Editor:

I am blessed to have as my friend the Reverend Matthew Wise, Associate Rector of my parish – St. Mark’s Episcopal Church. Reverend Wise often reminds our congregation of the ‘Both/And’ nature of our world and encourages us to stop viewing things through the ‘Either/Or’ lens. With the ongoing struggles facing our nation, I have increasingly given thought to this principle. Imagine what this might mean in the current context. What if we live in a society that is both founded by a document that states all men are created equal and was written by an individual who owned slaves? What if we should both respect the rule of law and those law enforcement officials who serve to protect us through community policing and condemn the actions of those officers who betray that trust by taking the lives of our brothers and sisters of color while in their custody? What if we should both respect everyone’s civil liberties and wear a mask to protect each other from a terrible disease that is ravishing our nation? 

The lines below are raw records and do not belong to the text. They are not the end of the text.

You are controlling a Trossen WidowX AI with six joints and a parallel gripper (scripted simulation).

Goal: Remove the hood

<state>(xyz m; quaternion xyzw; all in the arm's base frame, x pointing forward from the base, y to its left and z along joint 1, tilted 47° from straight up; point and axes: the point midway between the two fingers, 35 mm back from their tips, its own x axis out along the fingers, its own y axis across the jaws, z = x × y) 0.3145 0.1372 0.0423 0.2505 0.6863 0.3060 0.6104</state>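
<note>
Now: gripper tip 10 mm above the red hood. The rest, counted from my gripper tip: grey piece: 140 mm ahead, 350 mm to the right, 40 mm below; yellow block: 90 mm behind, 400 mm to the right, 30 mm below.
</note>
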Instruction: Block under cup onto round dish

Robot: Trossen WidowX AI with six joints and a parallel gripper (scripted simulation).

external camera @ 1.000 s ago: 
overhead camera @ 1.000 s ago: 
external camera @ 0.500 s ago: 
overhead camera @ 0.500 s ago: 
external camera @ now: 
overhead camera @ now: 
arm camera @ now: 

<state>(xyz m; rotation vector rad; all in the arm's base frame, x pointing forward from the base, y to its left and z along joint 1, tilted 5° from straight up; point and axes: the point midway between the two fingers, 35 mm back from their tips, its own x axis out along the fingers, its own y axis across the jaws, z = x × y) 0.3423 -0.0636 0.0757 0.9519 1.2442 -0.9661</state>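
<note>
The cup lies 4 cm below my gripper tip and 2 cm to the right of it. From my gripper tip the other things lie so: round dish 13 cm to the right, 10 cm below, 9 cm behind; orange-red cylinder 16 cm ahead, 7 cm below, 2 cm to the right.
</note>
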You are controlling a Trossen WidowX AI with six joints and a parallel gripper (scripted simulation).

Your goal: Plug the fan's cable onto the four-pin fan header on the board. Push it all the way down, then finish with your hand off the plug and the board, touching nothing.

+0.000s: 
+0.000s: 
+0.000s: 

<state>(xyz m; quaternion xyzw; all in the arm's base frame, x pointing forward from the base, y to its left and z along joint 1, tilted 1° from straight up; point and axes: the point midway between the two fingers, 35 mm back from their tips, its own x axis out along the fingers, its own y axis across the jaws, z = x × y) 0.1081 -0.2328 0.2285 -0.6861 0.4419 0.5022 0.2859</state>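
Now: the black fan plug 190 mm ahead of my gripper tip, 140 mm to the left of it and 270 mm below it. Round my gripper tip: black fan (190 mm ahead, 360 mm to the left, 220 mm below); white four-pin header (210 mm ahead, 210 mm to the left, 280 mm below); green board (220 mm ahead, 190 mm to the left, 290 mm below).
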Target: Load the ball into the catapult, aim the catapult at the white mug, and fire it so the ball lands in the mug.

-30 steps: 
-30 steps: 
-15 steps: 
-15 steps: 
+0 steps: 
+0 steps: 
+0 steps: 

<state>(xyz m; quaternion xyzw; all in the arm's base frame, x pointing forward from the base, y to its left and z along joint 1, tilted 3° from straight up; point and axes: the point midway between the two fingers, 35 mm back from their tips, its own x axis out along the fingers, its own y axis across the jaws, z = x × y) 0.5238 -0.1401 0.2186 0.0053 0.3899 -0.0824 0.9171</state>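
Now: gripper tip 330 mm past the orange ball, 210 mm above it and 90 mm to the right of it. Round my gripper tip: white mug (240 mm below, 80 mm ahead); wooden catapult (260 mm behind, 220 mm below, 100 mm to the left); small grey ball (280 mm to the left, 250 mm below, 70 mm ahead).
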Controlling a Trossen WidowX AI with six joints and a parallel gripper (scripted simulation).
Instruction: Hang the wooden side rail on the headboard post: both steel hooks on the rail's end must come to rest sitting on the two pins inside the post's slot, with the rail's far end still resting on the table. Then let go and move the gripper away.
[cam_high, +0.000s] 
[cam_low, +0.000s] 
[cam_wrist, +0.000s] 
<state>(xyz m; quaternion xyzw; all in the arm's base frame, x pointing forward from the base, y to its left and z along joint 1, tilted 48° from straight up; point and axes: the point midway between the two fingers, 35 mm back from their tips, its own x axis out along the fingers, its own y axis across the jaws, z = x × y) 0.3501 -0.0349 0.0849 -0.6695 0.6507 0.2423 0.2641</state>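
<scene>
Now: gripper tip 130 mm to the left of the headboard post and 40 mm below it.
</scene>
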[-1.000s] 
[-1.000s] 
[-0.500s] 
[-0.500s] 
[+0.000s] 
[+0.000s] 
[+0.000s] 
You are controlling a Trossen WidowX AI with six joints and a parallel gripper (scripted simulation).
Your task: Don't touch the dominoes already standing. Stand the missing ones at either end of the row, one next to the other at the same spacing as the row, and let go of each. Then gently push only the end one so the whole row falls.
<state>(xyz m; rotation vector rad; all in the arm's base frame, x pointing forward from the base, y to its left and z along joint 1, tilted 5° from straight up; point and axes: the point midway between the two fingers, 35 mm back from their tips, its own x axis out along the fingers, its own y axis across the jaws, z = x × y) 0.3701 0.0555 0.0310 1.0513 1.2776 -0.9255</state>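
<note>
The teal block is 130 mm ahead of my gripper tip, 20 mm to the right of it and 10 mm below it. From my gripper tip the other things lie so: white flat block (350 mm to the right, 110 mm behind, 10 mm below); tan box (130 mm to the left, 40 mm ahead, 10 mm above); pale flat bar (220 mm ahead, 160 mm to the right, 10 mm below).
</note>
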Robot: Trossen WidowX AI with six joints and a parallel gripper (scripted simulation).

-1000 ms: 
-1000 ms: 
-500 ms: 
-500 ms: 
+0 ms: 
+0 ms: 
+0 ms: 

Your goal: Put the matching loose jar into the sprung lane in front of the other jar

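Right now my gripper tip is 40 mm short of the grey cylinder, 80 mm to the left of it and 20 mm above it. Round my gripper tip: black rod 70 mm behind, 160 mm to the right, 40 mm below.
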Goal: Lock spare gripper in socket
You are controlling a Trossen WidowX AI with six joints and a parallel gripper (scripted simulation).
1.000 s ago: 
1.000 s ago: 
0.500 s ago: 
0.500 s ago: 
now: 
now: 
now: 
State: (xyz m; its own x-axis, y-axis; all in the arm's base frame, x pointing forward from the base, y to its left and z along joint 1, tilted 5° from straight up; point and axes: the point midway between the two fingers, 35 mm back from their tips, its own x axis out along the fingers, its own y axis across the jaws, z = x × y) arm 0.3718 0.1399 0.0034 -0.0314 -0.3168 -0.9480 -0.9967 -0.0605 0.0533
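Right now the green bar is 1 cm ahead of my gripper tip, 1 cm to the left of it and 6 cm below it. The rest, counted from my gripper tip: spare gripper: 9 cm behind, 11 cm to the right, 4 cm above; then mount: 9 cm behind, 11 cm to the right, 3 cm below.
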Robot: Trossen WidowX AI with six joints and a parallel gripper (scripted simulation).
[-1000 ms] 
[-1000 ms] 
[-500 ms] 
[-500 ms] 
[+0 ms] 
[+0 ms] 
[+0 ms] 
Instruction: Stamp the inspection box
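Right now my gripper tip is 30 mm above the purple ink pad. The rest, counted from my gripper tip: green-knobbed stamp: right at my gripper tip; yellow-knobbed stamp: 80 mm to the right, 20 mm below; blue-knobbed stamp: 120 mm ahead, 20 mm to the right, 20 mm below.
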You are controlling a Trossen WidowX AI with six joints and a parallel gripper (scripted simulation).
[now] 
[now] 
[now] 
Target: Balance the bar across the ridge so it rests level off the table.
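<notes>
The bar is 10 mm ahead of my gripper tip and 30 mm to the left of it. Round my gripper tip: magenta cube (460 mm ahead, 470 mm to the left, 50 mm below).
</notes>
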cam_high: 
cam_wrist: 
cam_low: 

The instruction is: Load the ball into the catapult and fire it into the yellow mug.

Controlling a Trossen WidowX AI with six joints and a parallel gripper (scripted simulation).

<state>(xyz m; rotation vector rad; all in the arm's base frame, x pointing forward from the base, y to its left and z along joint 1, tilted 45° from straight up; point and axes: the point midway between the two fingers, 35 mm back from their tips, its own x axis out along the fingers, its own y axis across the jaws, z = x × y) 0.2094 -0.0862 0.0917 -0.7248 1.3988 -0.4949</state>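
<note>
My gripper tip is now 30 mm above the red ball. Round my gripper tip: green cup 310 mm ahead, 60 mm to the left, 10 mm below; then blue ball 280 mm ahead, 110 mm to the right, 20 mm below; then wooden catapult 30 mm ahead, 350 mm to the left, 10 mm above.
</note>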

It is human nature to attempt to simplify the information we receive to develop our worldview. As a survival mechanism, the human brain attempts to generate a belief of how our world exists using the least amount of energy possible. However, our society is not so simple. We live in a world filled with complex interrelationships that require critical thinking to develop the best possible outcome. Our founding fathers developed a government with three separate and equal branches of government to ensure that we became a republic where representation of multiple voices led our government, not a single tyrant sitting on a throne – a government that was designed to inherently slow down the process of law making so we could think through all viewpoints and consider all options. I implore my fellow citizens to commit to this concept – to seek to understand before being understood. Perhaps we are not a dichotomous society of liberal snowflakes and conservative hicks brainwashed by Fox News. What if we are a society of individuals who both value and respect each American for their contributions to the greater good and have our own worldview that has been created by our lived experiences?